В своей первой книге Волошин предстал как поэт символистского синтеза. Со «старшими» выразителями школы (Брюсовым, Бальмонтом) его роднили любовь к западноевропейским предтечам и прообразам, ориентация на французских модернистов, мировоззренческий «протеизм», тяготение к риторической пафосности и виртуозной отделке стиха; с «младшими» (Белый, Блок) — религиозно-философские и «тайнозрительные» устремления, неукоснительный автобиографизм, поэтическая мифологизация индивидуальной судьбы в соответствии с критериями «жизнестроительства». Волошин никогда не присоединялся к ригористическим попыткам «младших» преодолеть «самоценность» искусства, подчинить символистскую эстетику теургическим задачам — и в то же время он никогда не мог бы повторить вслед за Брюсовым: «Быть может, всё в жизни лишь средство // Для ярко-певучих стихов» («Поэту», 1907). «Близкий всем», Волошин действительно в каких-то отношениях оставался «всему чужой»; «всемирная отзывчивость» — вполне в традиции величайшего из русских литературных пращуров — не мешала ему сохранять свое, вызывающе свое лицо, и эта суверенность личности принципиально отличала волошинский поэтический синтез от эпигонской эклектики, в пору появления «Стихотворений. 1900–1910» уже звучавшей дружным и громким хором.
На выход в свет своего первого сборника Волошин отозвался написанным в марте 1910 г. стихотворением с недвусмысленным заявлением в первой строке: «Теперь я мертв. Я стал строками книги…» Это стихотворение открывает вторую часть его итогового поэтического свода, «Selva oscura», так и не опубликованную отдельным изданием, «Темный лес» (selva oscura) — образ, восходящий к первым строкам «Божественной Комедии»: в «темном лесу» очутился Данте, «земную жизнь пройдя до половины» («Nel mezzo del cammin di nostra vita //Mi ritrovai per una selva oscura»). Серединой человеческой жизни Данте считал тридцатипятилетний возраст; в начале 1910-х гг. Волошин приблизился к этому рубежу. Большой период личностного становления оставался позади, ощущался жизненный полдень. Пора осознанной зрелости оказалась для Волошина на определенное время, обозначенное периодом создания большинства стихотворений из «Selva oscura»: 1910–1914, — своего рода творческим промежутком: принципиально новые внутренние импульсы еще не овладели им, хотя исправно действовали прежние…

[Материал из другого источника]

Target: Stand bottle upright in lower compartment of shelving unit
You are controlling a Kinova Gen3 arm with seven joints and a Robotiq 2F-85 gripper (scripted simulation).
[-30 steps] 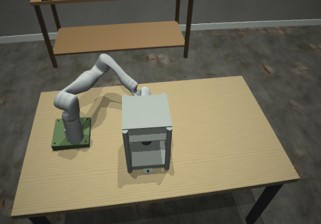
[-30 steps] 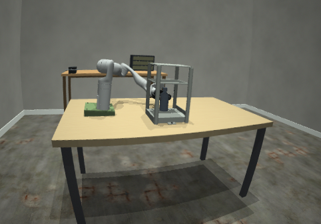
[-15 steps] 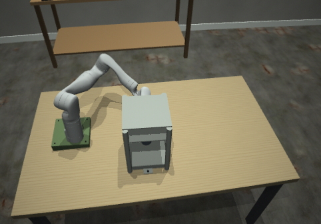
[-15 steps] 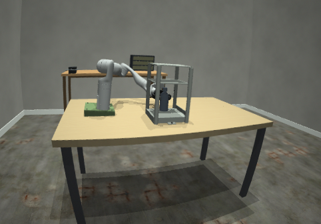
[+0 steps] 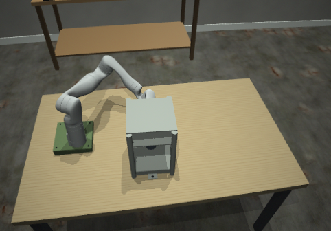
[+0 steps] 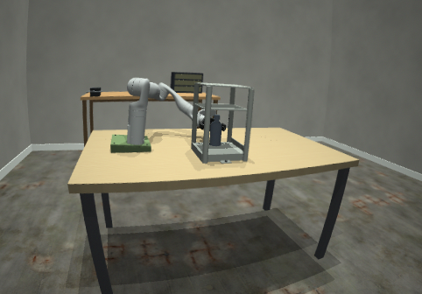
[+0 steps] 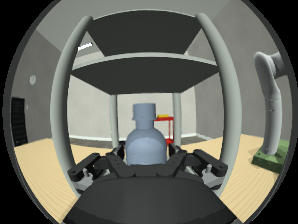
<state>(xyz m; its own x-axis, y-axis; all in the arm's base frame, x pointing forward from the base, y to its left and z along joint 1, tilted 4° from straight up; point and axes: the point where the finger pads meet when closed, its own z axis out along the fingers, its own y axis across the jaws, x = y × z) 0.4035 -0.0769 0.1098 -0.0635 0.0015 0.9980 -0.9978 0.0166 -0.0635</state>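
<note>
Right now my hand is 10 mm to the right of the pale blue bottle and 10 mm below it. Also, from my hand: grey shelving unit (50 mm to the right, 50 mm above).
</note>
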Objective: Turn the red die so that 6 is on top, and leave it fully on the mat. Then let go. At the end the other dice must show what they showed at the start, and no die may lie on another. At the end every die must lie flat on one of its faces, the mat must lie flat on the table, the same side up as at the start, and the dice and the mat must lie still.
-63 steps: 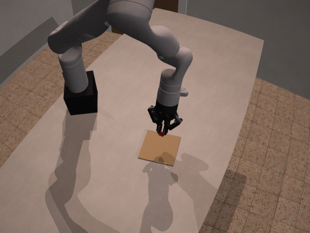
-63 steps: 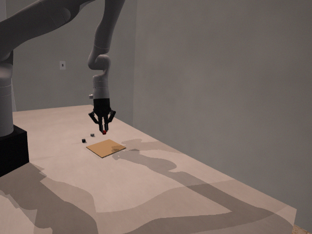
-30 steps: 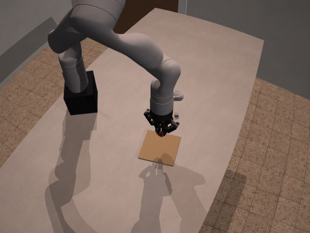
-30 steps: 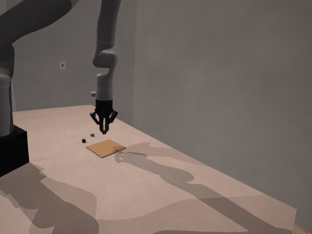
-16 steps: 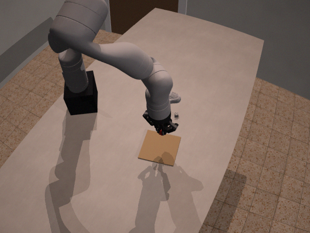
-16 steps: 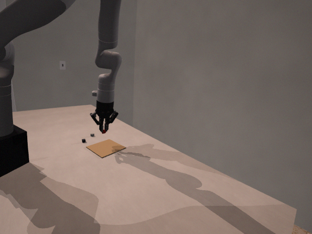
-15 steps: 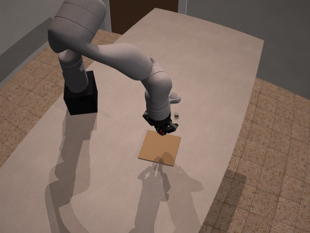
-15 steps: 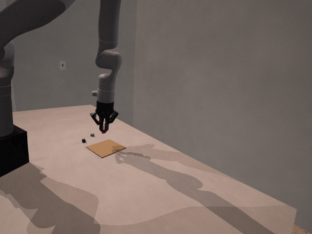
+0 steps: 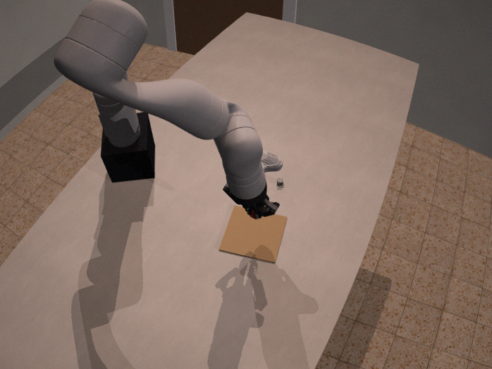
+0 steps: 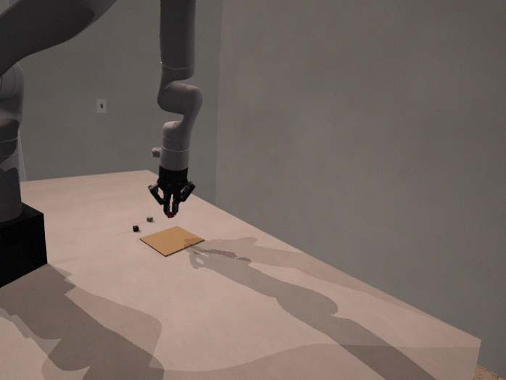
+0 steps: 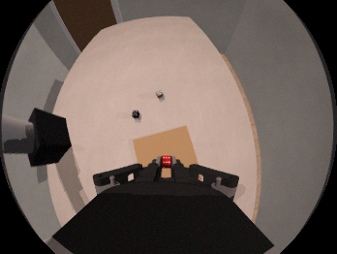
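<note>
Right now my hand is 10 cm above the tan mat. From my hand the other things lie so: black die 13 cm to the left, 9 cm below, 7 cm behind; then grey die 18 cm to the left, 9 cm below; then red die 2 cm below, 1 cm to the left.
</note>
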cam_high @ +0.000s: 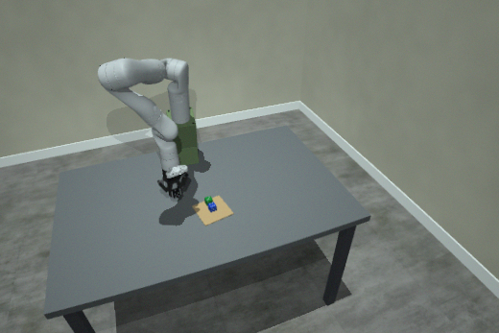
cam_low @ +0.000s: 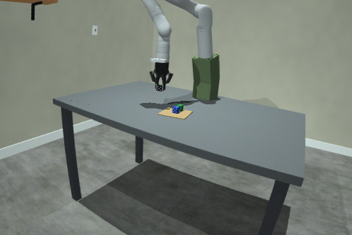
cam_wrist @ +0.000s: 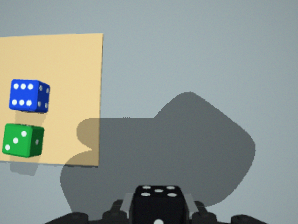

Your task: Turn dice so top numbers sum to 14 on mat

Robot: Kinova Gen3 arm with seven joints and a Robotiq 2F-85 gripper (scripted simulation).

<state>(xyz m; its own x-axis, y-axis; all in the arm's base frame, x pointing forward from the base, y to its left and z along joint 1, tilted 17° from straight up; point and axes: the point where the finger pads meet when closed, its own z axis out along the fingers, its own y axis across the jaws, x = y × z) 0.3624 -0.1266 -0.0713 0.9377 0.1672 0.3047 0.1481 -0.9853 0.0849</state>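
Now: the green die 14 cm to the left of my hand, 9 cm below it and 2 cm ahead of it. Also, from my hand: tan mat (14 cm to the left, 10 cm below, 6 cm ahead); then black die (1 cm below); then blue die (14 cm to the left, 9 cm below, 6 cm ahead).
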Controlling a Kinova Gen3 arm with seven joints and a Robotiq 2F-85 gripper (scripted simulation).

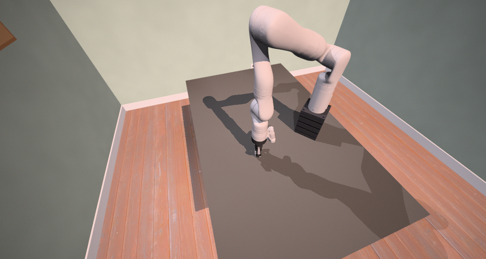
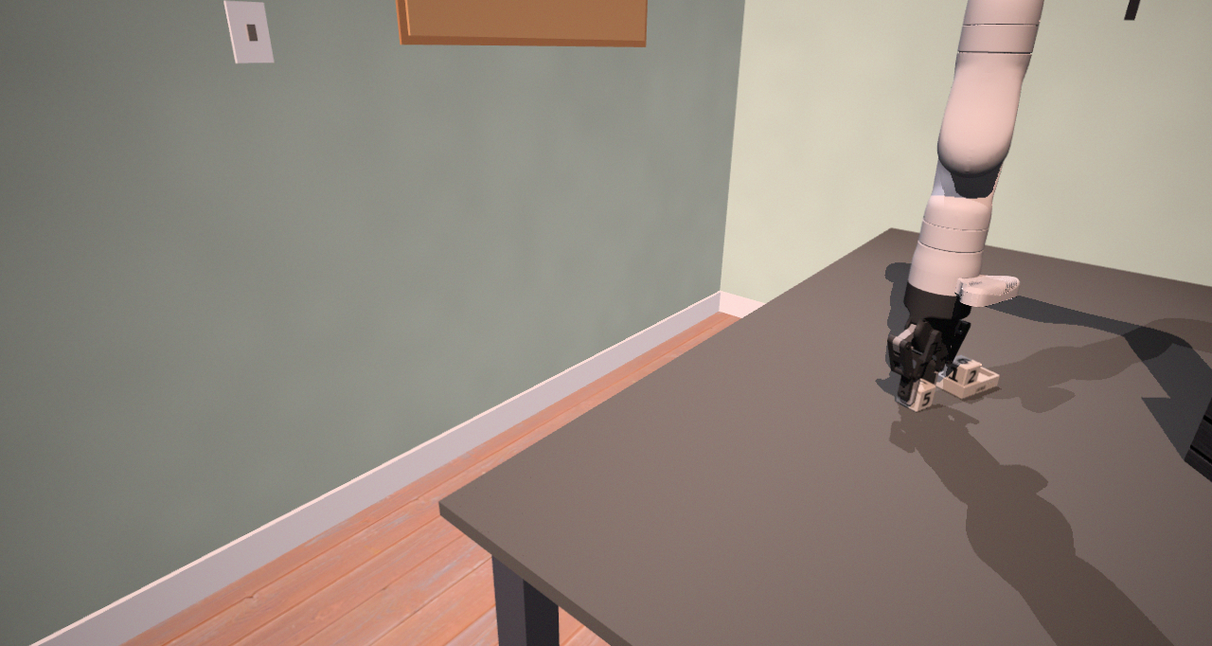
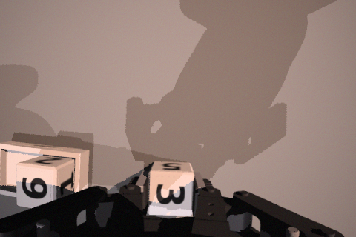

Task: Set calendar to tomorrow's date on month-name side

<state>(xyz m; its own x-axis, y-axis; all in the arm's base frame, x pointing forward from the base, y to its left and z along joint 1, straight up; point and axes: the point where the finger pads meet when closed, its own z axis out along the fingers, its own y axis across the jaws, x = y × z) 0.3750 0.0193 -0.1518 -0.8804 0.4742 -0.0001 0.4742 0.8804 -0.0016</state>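
Right now the cube is 10 mm below my hand. Also, from my hand: pale tray (50 mm behind, 100 mm to the right, 20 mm below).
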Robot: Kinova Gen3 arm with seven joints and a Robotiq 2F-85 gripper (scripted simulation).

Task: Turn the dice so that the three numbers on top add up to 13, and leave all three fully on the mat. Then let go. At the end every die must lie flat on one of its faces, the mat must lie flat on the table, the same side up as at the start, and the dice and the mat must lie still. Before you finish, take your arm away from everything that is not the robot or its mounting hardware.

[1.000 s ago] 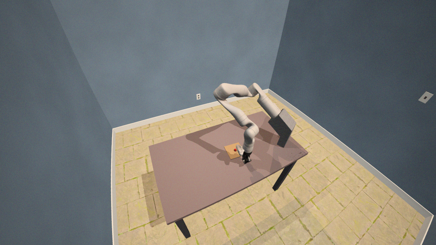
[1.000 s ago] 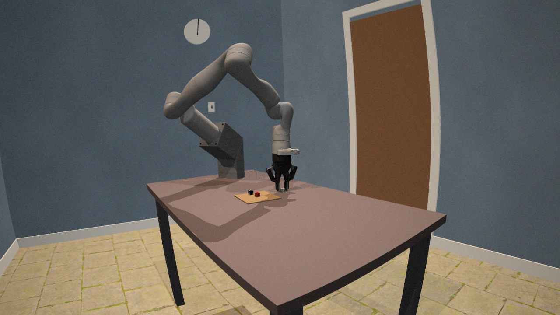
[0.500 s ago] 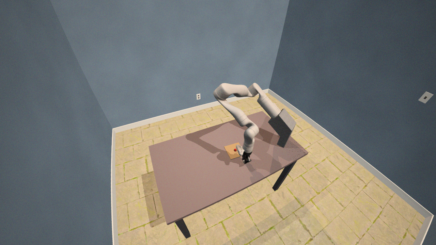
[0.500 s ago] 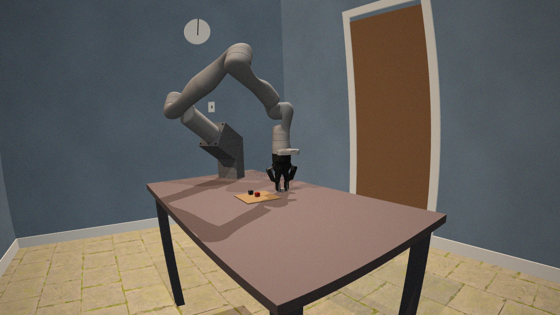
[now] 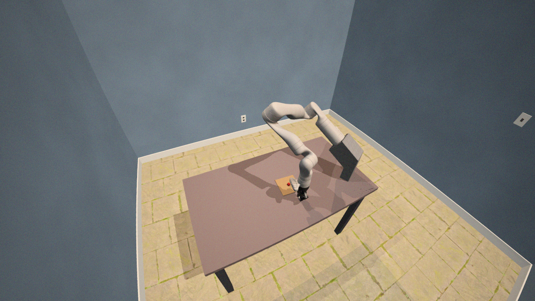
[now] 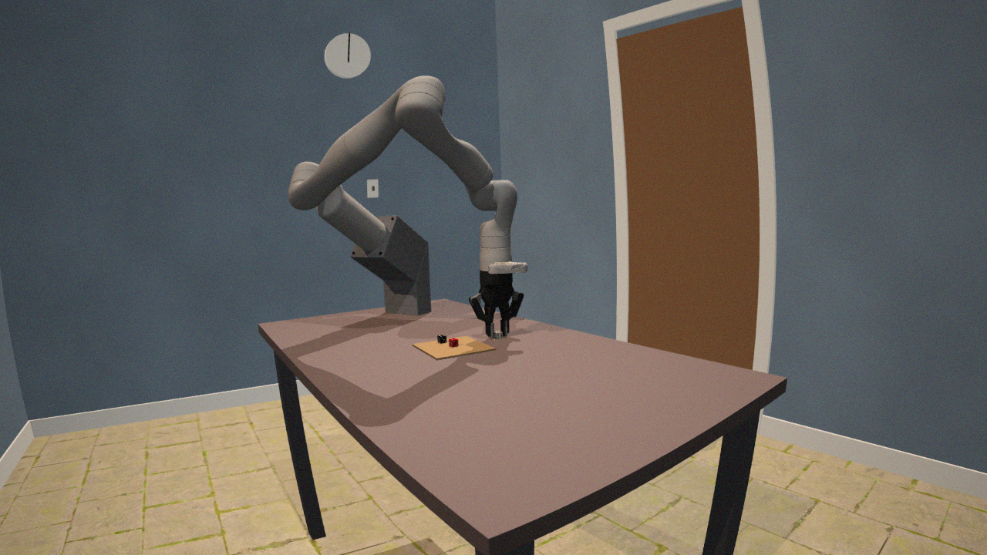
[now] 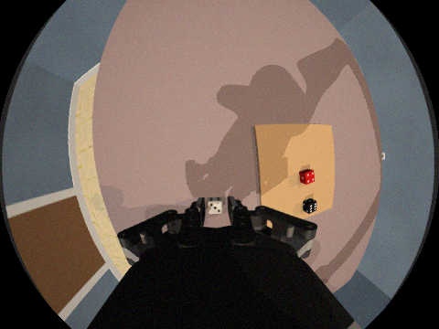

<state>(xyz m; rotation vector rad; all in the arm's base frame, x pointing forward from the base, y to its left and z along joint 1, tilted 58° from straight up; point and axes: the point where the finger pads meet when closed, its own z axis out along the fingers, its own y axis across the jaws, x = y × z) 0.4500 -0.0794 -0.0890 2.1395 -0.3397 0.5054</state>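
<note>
My gripper is now 120 mm to the left of the red die, 30 mm past it and 10 mm above it. From my hand the other things lie so: tan mat: 130 mm to the right, 30 mm behind, 20 mm below.
</note>
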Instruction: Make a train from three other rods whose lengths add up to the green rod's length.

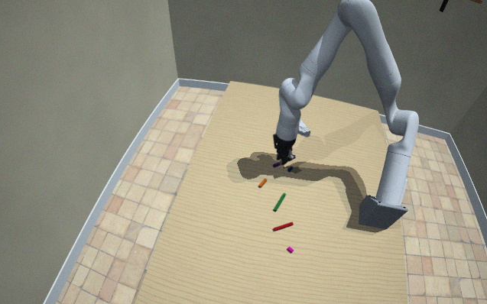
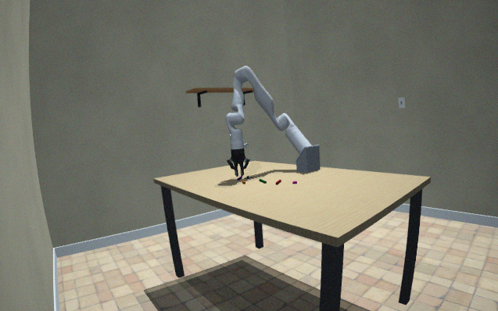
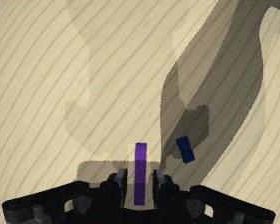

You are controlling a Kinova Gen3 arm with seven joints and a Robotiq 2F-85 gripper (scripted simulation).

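Now: the purple rod 30 mm below my hand. Round my hand: green rod 170 mm to the left, 30 mm below, 20 mm behind; then orange rod 100 mm to the left, 60 mm ahead, 30 mm below; then red rod 270 mm to the left, 40 mm behind, 30 mm below.
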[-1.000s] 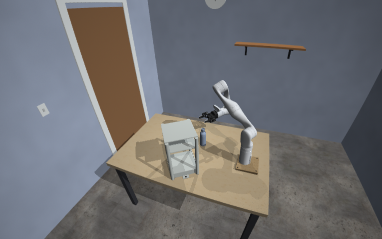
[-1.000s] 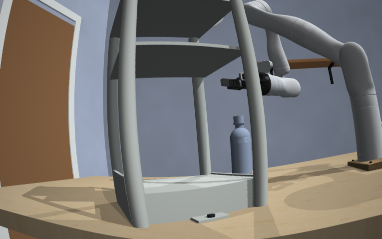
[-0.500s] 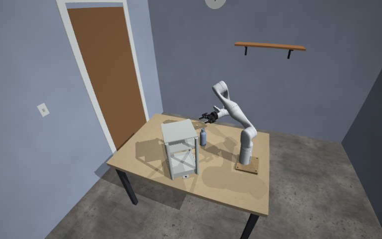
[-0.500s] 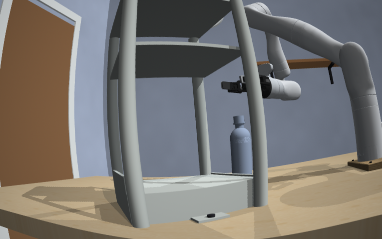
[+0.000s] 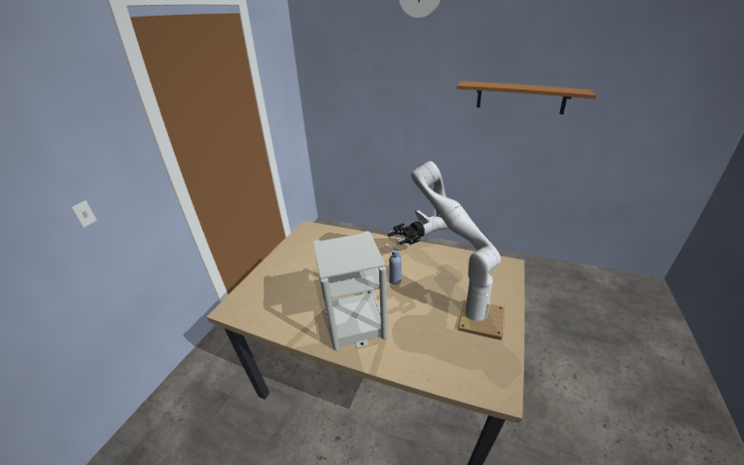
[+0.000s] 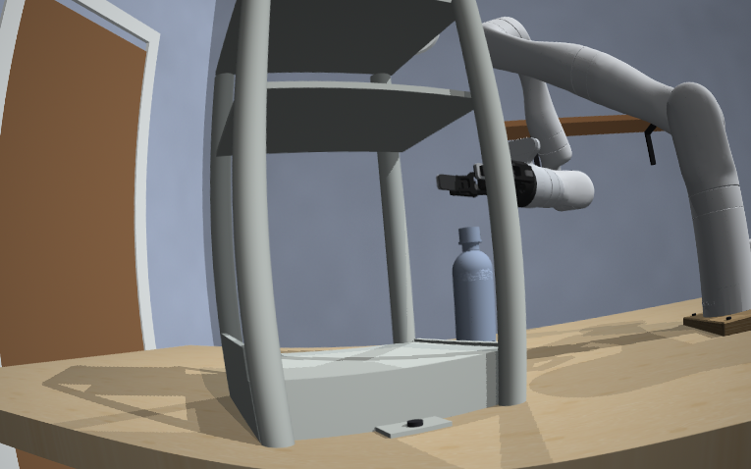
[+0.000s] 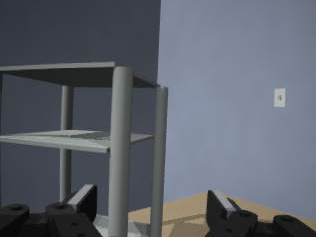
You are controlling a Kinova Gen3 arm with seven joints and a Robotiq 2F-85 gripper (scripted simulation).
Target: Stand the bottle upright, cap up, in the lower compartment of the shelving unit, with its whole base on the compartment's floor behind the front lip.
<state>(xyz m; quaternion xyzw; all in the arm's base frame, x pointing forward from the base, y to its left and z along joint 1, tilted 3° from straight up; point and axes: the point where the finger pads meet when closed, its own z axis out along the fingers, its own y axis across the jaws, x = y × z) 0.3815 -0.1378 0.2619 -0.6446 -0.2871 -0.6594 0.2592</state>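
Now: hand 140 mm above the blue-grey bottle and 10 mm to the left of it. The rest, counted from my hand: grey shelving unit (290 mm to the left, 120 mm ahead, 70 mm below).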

В целом для символистского движения второе десятилетие века, после периода «направленческой» консолидации и активных творческих осуществлений, явилось порой «безвременья», сказывавшегося и на судьбе «школы» как таковой (начался разброд в среде приверженцев, обозначились энергичные стремления к «преодолению символизма» со стороны новообразовавшихся поэтических течений), и на характере литературной деятельности символистов; «новое» в творчестве Брюсова, Сологуба, Вяч. Иванова и др. не слишком много добавляет к «старому», уже определившемуся, часто рождается силой инерции прежних достижений. Не миновало это поветрие и поэзию Волошина. Определение «Твой утомленный лик <…> на фоне Ренессанса» из его стихотворения «В янтарном забытьи полуденных минут…» (1913), непосредственно относящееся к шекспировской Порции из «Венецианского купца», могло восприниматься и как одно из отражений образа автора. Стихи, собранные в «Selva oscura», звучат как эхо, рожденное первой книгой Волошина; в лучшем случае — как новые, порой даже более виртуозные вариации на уже исполнявшиеся темы. В течение ряда лет поэт остается в кругу ранее обозначенных тематико-стилевых границ и ориентиров; новые творческие усилия приводят не столько к развитию и видоизменению, сколько к возобновлению прежнего. Эта особенность проявлена даже в композиции «Selva oscura»; похоже, что, формируя книгу, Волошин стремился подчеркнуть зеркальные соответствия с первым сборником: открывающему «Стихотворения. 1900–1910» разделу «Годы странствий» в «Selva oscura» соответствует раздел «Блуждания» (композиционное подобие усилено смысловой перекличкой), циклу «Киммерийские сумерки» — цикл «Киммерийская весна»; обе книги завершаются венками сонетов (в «Selva oscura», правда, после «Lunaria» следует «поэтический символ веры» Волошина — стихотворение «Подмастерье»), также отражающимися друг в друге: общность философско-оккультной проблематики и единый символический метод позволили Волошину в сборнике своих избранных стихотворений «Иверни» объединить «Corona astralis» и «Lunaria» в «Двойной венок».